Hand back the entries below exactly.
------------
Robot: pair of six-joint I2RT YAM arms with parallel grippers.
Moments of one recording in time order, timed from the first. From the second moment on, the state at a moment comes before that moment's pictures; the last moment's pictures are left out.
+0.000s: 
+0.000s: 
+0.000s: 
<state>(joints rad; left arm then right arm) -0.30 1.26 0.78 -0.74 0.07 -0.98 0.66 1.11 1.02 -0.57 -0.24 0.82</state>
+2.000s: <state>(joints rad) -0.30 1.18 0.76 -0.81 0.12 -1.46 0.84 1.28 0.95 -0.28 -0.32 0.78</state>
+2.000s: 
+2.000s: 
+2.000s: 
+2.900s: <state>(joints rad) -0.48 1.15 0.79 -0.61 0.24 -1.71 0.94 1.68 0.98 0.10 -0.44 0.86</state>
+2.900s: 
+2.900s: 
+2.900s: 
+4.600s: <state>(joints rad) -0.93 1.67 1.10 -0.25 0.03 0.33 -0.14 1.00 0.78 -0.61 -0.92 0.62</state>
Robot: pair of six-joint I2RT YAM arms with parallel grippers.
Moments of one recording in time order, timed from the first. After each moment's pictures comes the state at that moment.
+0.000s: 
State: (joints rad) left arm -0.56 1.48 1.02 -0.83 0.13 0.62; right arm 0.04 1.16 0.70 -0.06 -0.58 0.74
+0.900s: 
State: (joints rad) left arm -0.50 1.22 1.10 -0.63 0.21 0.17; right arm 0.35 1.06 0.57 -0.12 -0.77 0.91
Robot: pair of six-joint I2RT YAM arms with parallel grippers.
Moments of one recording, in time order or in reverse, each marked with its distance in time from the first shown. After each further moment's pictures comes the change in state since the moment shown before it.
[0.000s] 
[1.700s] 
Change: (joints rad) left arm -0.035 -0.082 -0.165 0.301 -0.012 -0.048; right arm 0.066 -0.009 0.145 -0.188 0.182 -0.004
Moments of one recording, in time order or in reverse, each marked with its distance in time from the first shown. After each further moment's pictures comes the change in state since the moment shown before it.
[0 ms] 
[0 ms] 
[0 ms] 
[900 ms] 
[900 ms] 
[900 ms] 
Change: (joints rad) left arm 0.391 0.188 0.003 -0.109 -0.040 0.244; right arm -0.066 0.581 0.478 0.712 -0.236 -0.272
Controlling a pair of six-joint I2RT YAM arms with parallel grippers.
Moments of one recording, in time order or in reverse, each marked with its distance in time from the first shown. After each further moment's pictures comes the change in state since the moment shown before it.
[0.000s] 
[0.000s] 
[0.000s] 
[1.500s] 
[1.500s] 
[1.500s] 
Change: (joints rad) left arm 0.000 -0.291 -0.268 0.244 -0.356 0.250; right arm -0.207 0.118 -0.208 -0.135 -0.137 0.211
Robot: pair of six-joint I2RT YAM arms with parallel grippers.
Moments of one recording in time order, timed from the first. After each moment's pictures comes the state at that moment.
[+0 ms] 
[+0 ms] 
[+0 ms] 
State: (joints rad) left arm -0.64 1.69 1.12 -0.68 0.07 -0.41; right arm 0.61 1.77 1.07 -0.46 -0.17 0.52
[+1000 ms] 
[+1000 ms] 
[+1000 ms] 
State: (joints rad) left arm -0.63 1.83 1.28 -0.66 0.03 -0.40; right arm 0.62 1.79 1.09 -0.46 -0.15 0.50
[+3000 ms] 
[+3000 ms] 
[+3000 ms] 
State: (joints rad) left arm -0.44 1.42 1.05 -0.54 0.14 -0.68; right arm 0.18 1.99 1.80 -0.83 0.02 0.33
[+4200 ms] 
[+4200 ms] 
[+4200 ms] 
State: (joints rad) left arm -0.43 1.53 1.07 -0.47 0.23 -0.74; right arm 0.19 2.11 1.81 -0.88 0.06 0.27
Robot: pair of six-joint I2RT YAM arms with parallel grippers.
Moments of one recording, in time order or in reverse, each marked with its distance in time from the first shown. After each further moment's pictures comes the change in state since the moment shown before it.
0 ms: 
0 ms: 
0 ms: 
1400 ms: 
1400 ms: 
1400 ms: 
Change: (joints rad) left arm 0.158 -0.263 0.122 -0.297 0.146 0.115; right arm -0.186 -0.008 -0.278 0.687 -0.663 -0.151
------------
## SOLUTION TO THIS EXERCISE
Robot: pair of six-joint I2RT YAM arms with parallel grippers.
Moments of one recording in time order, timed from the first. From the second moment on, the state at a moment comes before that moment's pictures; the last moment's pictures are left out.
+0.000s: 
+0.000s: 
+0.000s: 
<state>(joints rad; left arm then right arm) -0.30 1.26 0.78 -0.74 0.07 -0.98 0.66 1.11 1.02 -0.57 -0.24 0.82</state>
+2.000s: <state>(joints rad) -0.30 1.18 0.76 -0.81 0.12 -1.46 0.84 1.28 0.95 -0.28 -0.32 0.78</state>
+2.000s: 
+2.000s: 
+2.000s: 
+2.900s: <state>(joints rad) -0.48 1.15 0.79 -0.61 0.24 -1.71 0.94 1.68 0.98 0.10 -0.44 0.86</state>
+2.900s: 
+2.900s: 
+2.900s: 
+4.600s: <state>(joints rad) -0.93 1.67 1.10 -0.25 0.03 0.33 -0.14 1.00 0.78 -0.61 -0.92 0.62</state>
Robot: pair of six-joint I2RT YAM arms with parallel grippers.
Moments of one recording in time order, timed from the first. After each moment's pictures comes the state at that moment.
+0.000s: 
State: (joints rad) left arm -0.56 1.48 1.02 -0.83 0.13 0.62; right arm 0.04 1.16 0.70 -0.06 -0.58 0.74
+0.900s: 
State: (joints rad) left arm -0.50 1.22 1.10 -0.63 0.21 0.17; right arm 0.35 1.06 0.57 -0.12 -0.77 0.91
Robot: pair of six-joint I2RT YAM arms with parallel grippers.
Moments of one recording, in time order or in reverse, each marked with its distance in time from the first shown. After each further moment's pictures comes the change in state since the moment shown before it.
[0.000s] 
[1.700s] 
Change: (joints rad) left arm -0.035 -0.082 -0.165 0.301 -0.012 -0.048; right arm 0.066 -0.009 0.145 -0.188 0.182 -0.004
Moments of one recording, in time order or in reverse, each marked with its distance in time from the first shown. After each further moment's pictures comes the change in state since the moment shown before it.
[0 ms] 
[0 ms] 
[0 ms] 
[900 ms] 
[900 ms] 
[900 ms] 
Change: (joints rad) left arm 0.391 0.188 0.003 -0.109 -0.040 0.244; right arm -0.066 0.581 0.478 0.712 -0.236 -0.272
Controlling a pair of six-joint I2RT YAM arms with parallel grippers.
Moments of one recording, in time order or in reverse, each marked with its distance in time from the first shown. After each further moment's pictures comes the change in state since the moment shown before it.
[0.000s] 
[0.000s] 
[0.000s] 
[1.500s] 
[1.500s] 
[1.500s] 
Change: (joints rad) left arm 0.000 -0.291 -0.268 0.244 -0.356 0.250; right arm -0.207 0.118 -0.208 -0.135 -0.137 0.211
Robot: pair of six-joint I2RT YAM arms with parallel grippers.
Moments of one recording in time order, timed from the first. After each moment's pictures comes the state at that moment.
[+0 ms] 
[+0 ms] 
[+0 ms] 
State: (joints rad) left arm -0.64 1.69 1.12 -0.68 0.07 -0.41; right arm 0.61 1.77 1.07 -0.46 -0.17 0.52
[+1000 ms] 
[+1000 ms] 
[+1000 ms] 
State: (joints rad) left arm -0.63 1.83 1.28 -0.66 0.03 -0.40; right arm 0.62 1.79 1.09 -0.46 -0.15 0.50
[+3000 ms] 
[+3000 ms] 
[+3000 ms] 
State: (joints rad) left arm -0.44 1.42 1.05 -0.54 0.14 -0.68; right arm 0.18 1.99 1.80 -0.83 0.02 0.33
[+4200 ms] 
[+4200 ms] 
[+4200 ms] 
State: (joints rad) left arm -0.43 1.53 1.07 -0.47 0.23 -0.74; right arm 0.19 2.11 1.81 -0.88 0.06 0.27
Robot: pair of six-joint I2RT YAM arms with parallel grippers.
Moments of one recording, in time order or in reverse, each marked with its distance in time from the first shown. After each further moment's pictures comes the change in state since the moment shown before it.
0 ms: 
0 ms: 
0 ms: 
1400 ms: 
1400 ms: 
1400 ms: 
Change: (joints rad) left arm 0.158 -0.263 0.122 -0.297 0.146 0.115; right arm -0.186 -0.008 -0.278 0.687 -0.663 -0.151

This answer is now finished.